One thing that most scientists in these soft scientists already have a good grasp on, but a lot of laypeople do not, is the idea of appropriately normalizing parameters. For instance dividing something by the mass of the body, or the population of a nation, to do comparisons between individuals/nations of different sizes.

People will often make bad comparisons where they don't normalize properly. But hopefully most people reading this article are not at risk for that.

As I said, dimensional analysis does not help with categorical variables. And when the number of dimensions is low and/or the number of variables is large, dimensional analysis can be useless. I think it's a necessary component of any model builder's toolbox, but not a tool you will use for every problem. Still, I would argue that it's underutilized. When dimensional analysis is useful, it definitely should be used. (For example, despite its obvious applications in physics, I don't think most physics undergrads learn the Buckingham pi theorem.
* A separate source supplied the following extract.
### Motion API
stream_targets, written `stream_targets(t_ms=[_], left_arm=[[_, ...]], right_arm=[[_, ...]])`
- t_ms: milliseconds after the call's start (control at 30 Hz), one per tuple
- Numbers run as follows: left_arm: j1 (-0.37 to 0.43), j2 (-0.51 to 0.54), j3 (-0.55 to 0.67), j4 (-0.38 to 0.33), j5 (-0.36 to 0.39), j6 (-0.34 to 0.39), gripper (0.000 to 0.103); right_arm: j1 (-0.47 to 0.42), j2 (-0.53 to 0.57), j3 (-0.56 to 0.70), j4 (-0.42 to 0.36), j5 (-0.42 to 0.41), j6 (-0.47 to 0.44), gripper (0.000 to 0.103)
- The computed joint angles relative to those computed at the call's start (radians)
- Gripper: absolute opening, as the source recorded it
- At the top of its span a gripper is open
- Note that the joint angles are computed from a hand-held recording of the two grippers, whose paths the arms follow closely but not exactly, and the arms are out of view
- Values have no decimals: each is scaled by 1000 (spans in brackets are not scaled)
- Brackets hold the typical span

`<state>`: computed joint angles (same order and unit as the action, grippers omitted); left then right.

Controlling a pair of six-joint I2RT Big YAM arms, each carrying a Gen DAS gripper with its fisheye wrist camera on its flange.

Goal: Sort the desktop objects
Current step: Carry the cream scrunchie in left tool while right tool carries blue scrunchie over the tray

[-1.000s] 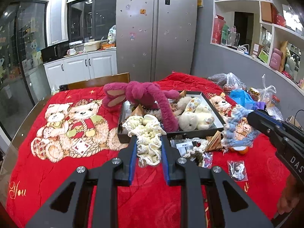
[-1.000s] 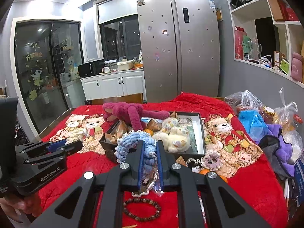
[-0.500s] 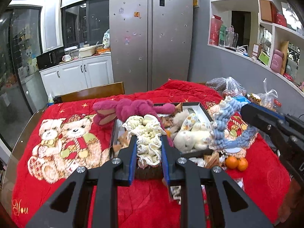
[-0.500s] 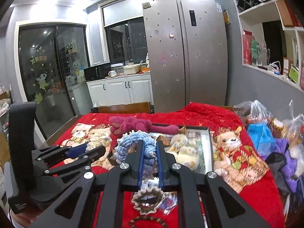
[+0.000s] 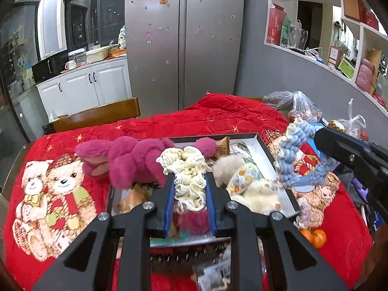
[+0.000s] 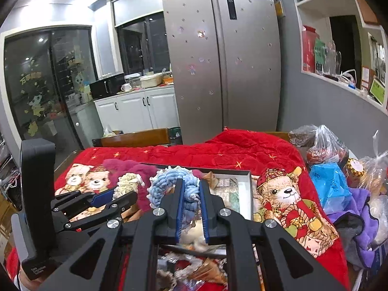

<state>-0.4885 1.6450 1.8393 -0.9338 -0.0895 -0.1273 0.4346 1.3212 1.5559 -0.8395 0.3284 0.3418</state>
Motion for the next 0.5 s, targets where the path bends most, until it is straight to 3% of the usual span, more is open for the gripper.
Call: stream_targets(t_ms=[267, 500], left_arm=[[-14, 87, 67, 29, -20, 2, 24], [-1, 140, 59, 56, 9, -6, 24]], right_arm=[[-77, 56, 10, 21, -52, -31, 13], [-136, 114, 11, 19, -78, -52, 13]])
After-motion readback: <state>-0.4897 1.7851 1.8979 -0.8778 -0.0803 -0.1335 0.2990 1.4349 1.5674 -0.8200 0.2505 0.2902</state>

It's usually only taught to engineers learning fluid dynamics and heat transfer.)

Two very common dimensionless parameters are the ratio and fraction. Both certainly appear in biology. Also, the subject of allometry in biology is basically simple dimensional analysis.

I've seen dimensional analysis applied in other soft sciences as well, e.g., political science, psychology, and sociology are a few examples I am aware of. I can't comment much on the utility of its application in these cases, but it's such a simple technique that I think it's worth trying whenever you have data with units.

Speaking more generally, the idea of simplification coming from applying transformations to data has broad applicability. Dimensional analysis is just one example of this.